0-2:空への脅威ー遭遇ー
三度に亘る戦争によって人々が母なる大地を捨て、自由の象徴と言われていた空での生活を始めた。
【浮遊島】――。
その名の通り、大地から科学の随意のすべてを掛けて創り出した装置によって、戦争で使用され兵器の汚染被害が少ない大地。合わせて12の装置によって、その12の大地を装置の効果によって浮かばせた大地の名称だ。
それぞれの島は十二星座から付けられた。
○台一座・エアリーズ
○台二座・トーラス
○台三座・ジェミナイ
○台四座・キャンサー
○台五座・レオーズ
○台六座・ビルゴ
○台七座・リーブラ
○台八座・スコルピオ
○台九座・サギテリアス
○台十座・キャピリコル
○台十一座・アクエリアス
○台十二座・パイシーズ
各12の浮遊島は御互いにある誓いを立て、空での生活への順応に協力していた。
12の島々の人々が立てた誓い。
それは――
『―もう二度と、決して武力による戦争を起こさない―』と…。
三度の戦争を経て、人々はようやくその誓いに辿り着く事が出来た。
戦争…争いからは破滅しか生まれない。
その事実に大地を離れることで実感する事が出来、過去を反省し改善する道を進む事が出来るようになった。
しかし、人々が立てたその誓いは突然にして崩れ去った。
もちろんそれは浮遊島間による争い。つまりは人間同士による争いではなかった。
順応し生活基盤が立てられ暮らしが安定し始めたとは言えまだまだ不安は多い。そんなさなかに戦いに余力を回せる者達などいなかった。
では何者によるものか?
それは一言で表すと、『怪物』と表現できた。
浮遊島での生活からしばらくして、『ソレ』は突然人々の前に現れた。
始めに現れた『ソレ』。
鉱物で出来ている様に見える鳥型の概形。大きさは成人の人間とほぼ同じくらい。
明らかに敵視していると分かる赤い目。その鋭い爪は人間を紙のように引き裂くことも容易であった。またその飛行速度も目に見張るものがあった。
なにより厄介なのは多数で攻めてくる点であった。
そして中央部には見る者に不安感を掻き立てる力を秘めた球体があった。
突然現れたソレを後の人々は――【魔核獣・デウス・ディア】と呼称した。
突如として現れた人間の脅威に、人々は誓いによって封じた禁忌とも言える武器を手にした。
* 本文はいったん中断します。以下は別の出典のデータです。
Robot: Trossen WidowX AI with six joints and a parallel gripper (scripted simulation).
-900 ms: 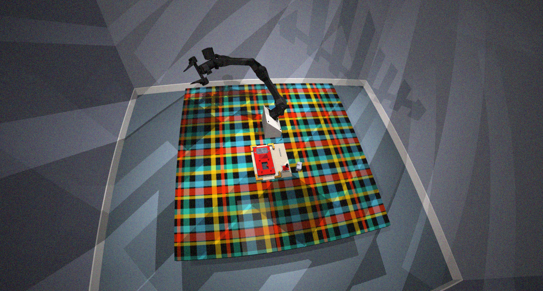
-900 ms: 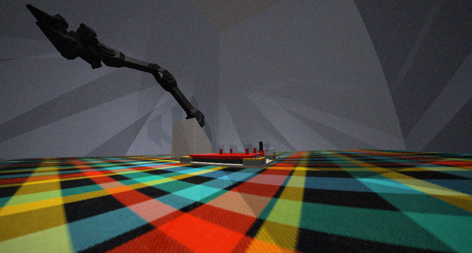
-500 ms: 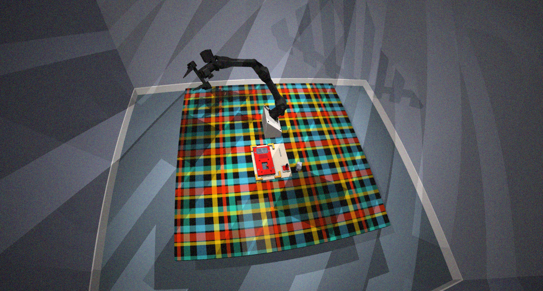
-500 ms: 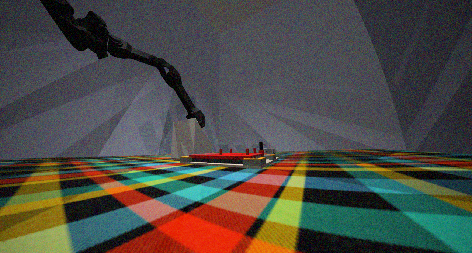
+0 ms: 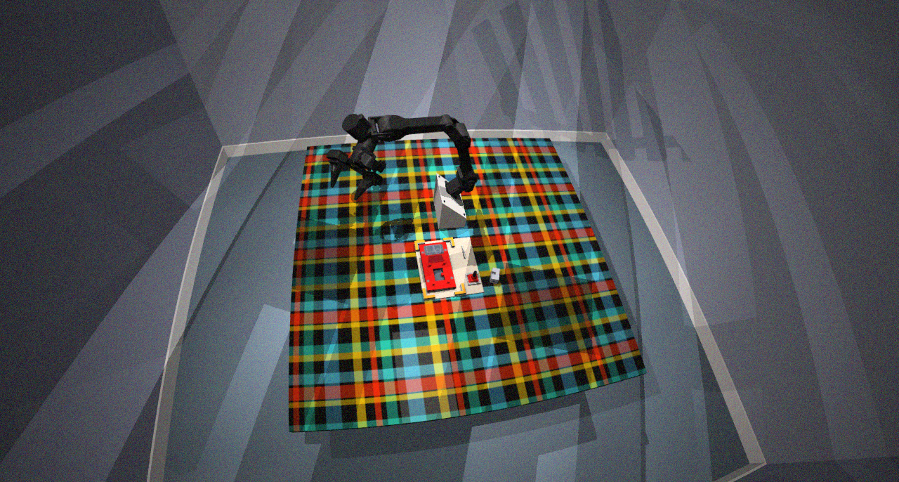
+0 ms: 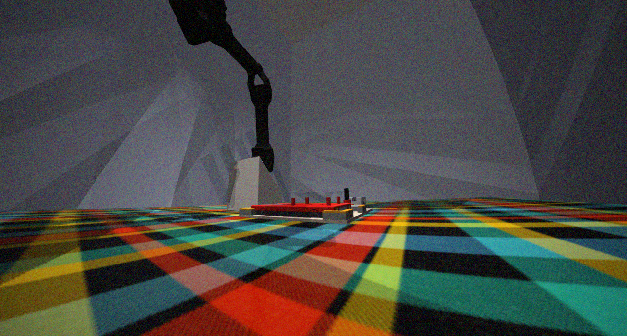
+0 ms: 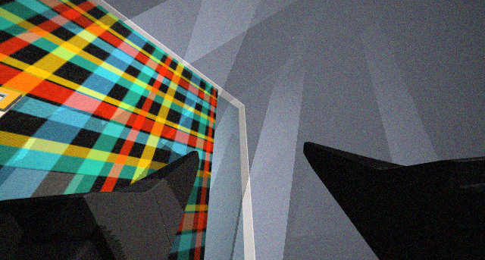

そしてその時は、現れた魔核獣は、現れた時と同じくその姿を消して去って行った。
この出来事の後、始めは各浮遊島でこう考えを浮かばせる者がいた。
他の何処かの島が誓いを破り何かしらの研究実験で作った兵器を送り込んできたのでは?
そう考えた。
しかしその考えは直ぐ覆る事になった。
現れた魔核獣は同時に12か所、つまりは全ての浮遊島を攻撃目標としていたからだ。
では一体あれは何だったのか?
退ける事に成功したとはいえ被害はあった。
それに敵には銃やミサイルと言った兵器が効果的に発揮されていなかった。
まるで外装に不可視の壁でもあるかのように攻撃を防いでいた。
拳銃などの銃兵器では掠り傷すら付いていなかった。
今回の初遭遇戦では高火力のミサイル兵器を波状にしてぶつける事で、敵の防御を何とか突破しダメージを与える事が出来た。
そうダメージを与えられただけである。
人間達は己が兵器の力で退かせたのではなかった。
突然現れた魔核獣は、現れた時と同じく突然退いて行った。
そして退いて行く連中の先には、まるで蠅の外見を模しているかのような大型の同種の魔核獣――のち人々は【デウス・グランブル】と呼称した存在も確認できた。
どのような目的で襲って来たのか?
その理由はいまだに解明されていない。
だが、相手はまた攻めてくる。
そう確信するものがあった。
そして今のままでは、次に奴らが攻めて来た時には、浮遊島は滅ぶだろうと。
魔核獣に対する【特効】と言える武器がない以上、本気で攻められたら守り切れないと。
だが、その襲撃から数日後に魔核獣に対する【特効】と言える”力”を秘めた存在が現れ始めた。